Когда Шульце ушел в другой класс, Хомола и Ворон начали приставать к Калману Якшу, а Гержон Сабо и Лацкович-младший подошли ко мне, то ли из любопытства, то ли заинтересовались, нельзя ли как-нибудь использовать пустую картонную коробку. Йожи Лацкович без какого-либо злого умысла, просто от избытка неугомонного веселья схватил мое письмо и, паясничая, начал громко читать его: «Милый Бебе, старый мой дружище…»
— Милый Бебе! — загоготал он вне себя от радости. И начал отбивать рукой по моему столику: «Милый Бебе». Я покраснел.
По лицу Гержона Сабо медленно расползалась ухмылка; он сделал неопределенный жест рукой и удовлетворенно проурчал:
— Милый Бебе…
Я видел одно только лицо Петера Халаса, сначала он слегка вздрогнул, втянул голову в плечи, но вскоре уже улыбался со всеми вместе. Надо сказать, что он оказался на высоте — до сих пор не выдал мучительное для меня прозвище.
— Милый Бебе!!! — ударила меня неизвестно откуда прилетевшая книжка.

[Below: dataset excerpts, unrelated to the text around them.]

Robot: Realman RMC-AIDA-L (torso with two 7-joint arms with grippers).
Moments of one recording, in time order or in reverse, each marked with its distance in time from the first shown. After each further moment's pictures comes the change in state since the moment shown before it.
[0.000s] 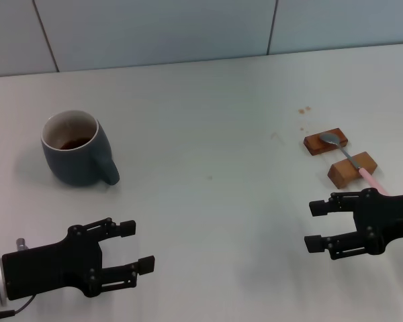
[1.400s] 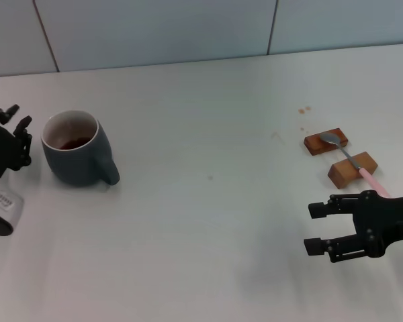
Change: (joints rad) left arm -0.150 -0.015 -0.506 -0.418 -0.607 -0.575 1.758; right arm -0.003 0.002 0.000 0.002 0.000 -0.006 -0.010
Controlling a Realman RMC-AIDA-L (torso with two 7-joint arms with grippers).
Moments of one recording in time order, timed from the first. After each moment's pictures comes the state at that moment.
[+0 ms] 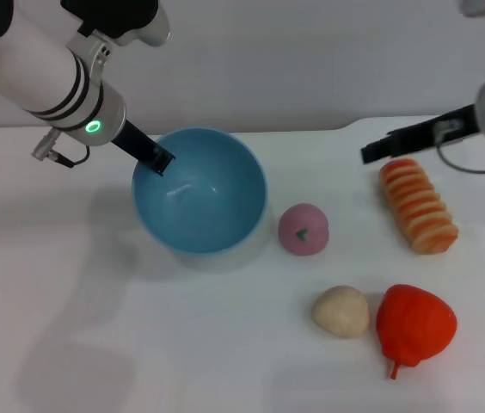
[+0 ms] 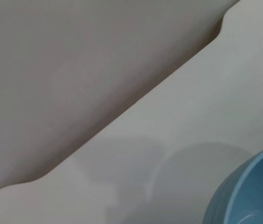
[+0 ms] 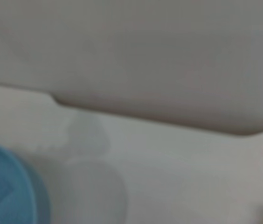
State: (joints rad) left arm -0.92 -2.05 -1.82 -0.85 2.72 -1.10 0.55; right arm 0.74 2.03 -1.09 -1.00 -2.47 -1.21 2.65
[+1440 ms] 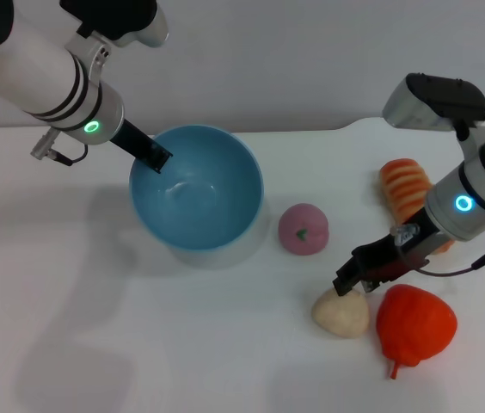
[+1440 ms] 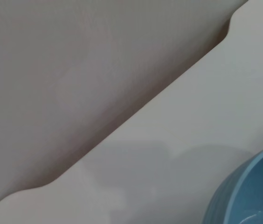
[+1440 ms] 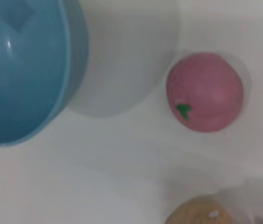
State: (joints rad) left arm -0.91 -2.05 -1.81 -0.84 2.72 -1.06 0.56; right arm 0.88 2.06 -1.12 -0.66 -2.55 -1.37 2.78
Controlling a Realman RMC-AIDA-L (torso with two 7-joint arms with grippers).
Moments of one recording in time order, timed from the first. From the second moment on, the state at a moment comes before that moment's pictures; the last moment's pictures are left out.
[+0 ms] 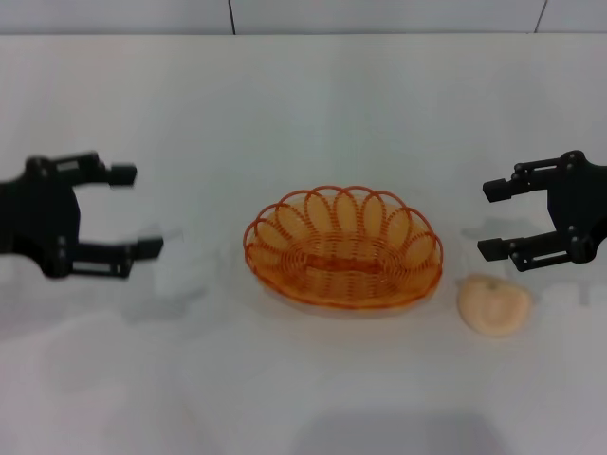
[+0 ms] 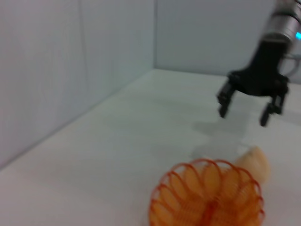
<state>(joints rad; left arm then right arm) -0.32 -2.05 0.72 1.20 2.01 1.82 -1.46 0.51 2.01 -0.92 -1.05 -2.04 -1.71 1.51</state>
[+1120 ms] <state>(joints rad) -0.25 -2.06 0.72 1.21 2.12 1.91 -1.29 0.53 1.98 -0.93 -1.14 -2.22 -1.80 1.69</state>
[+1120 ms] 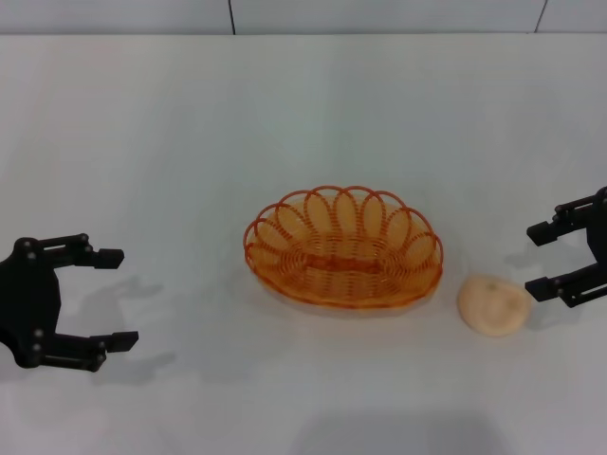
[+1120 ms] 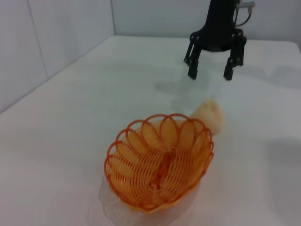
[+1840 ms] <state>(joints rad) -0.26 -2.08 0.76 1.24 2.14 1.90 -1.29 0.71 2.01 -1.11 -1.12 -2.49 -1.78 1.88</state>
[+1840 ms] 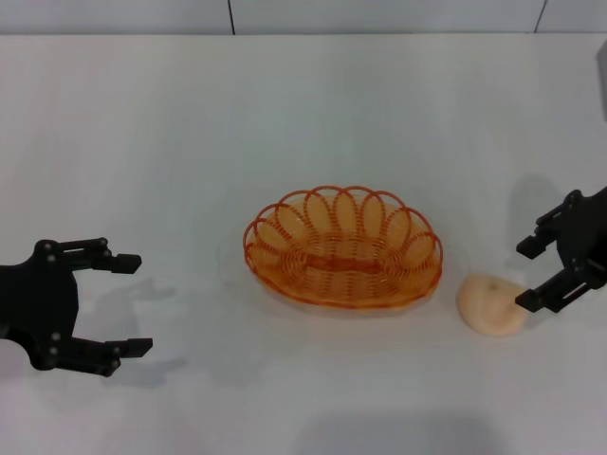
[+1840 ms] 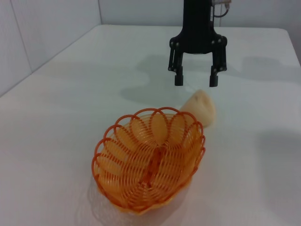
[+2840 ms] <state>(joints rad) -0.27 -2.08 0.77 1.25 2.15 1.90 -1.30 0.75 2.01 -1.18 -1.00 -2.53 -1.67 1.91</state>
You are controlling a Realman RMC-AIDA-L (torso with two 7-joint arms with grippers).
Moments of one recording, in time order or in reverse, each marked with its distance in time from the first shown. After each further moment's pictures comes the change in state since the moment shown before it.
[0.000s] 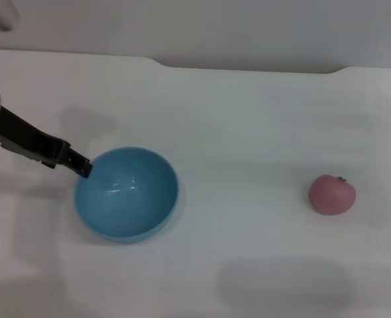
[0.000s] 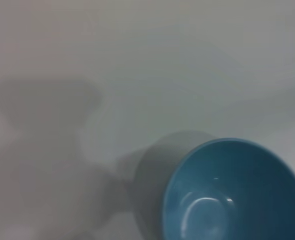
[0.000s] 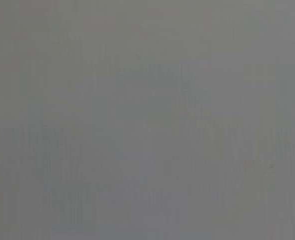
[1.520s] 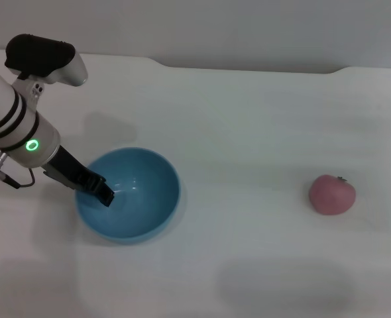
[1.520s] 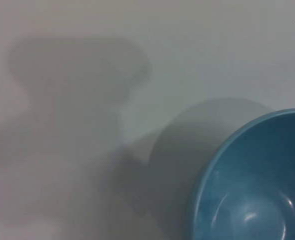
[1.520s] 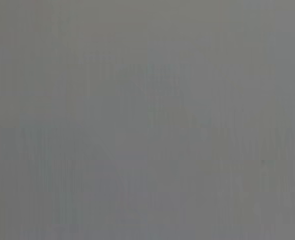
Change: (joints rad) left arm -0.091 -0.004 0.199 -0.426 0.043 -0.337 0.025; right arm -0.013 0.002 0.005 0.005 0.000 -0.011 0.007
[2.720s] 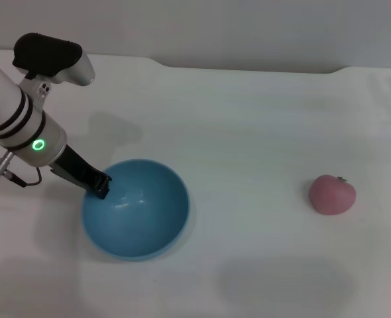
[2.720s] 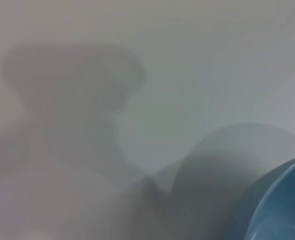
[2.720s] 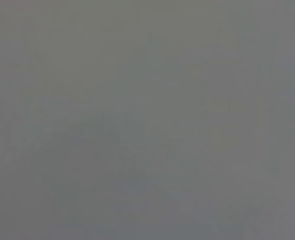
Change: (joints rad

Я укрылся за своим столиком и, пытаясь сохранить улыбку, пожимал плечами и идиотски хихикал. Этим я добился того, что мало-помалу, через пятнадцать бесконечных минут, меня оставили в покое. Я хотел любой ценой получить обратно письмо Юлии: только поэтому я и смог с таким самообладанием разыгрывать безразличие. Это было длинное, важное письмо, немного печальное, немного виноватое, хотя, кроме меня, этого никто бы не уловил, ибо Юлия всегда писала веселые, шутливые, очень умные и сердечные письма. Понять их могли только я и она. Она очень чутко улавливала малейшую бестактность или сухость и была единственной девушкой на свете, которая никогда и ничем меня не обидела. Завидев друг друга, мы начинали смеяться от радости, у нее не было от меня тайн, я знал ее как свои пять пальцев, знал ее изящные, округлые, смуглые руки и это удивительное сочетание насмешливого ума и наивности, душевной доброты. Но теперь она оставила меня в беде, да к тому же выходила замуж; она чувствовала свое двойное предательство, хотя, конечно, не столь болезненное для меня, чтобы я мог упрекнуть ее; ведь я был всего лишь ее одиннадцатилетним племянником, а жизнь, очевидно, шла своим чередом; впрочем, я не сказал бы, что понимал это хуже ее, я очень даже хорошо видел и понимал смысл вещей, именно поэтому ее длинные письма и представляли для меня такую ценность. Для меня был важен их затаенный смысл, скрытая в них даже не между строк, а бог знает где печаль и просьба простить ее. Это было абсолютно личное наше с ней дело. Главное, мне удалось-таки получить обратно письмо, и мало-помалу все угомонились. Хоть я и чувствовал, что отныне «бебеканье» пристало ко мне навсегда.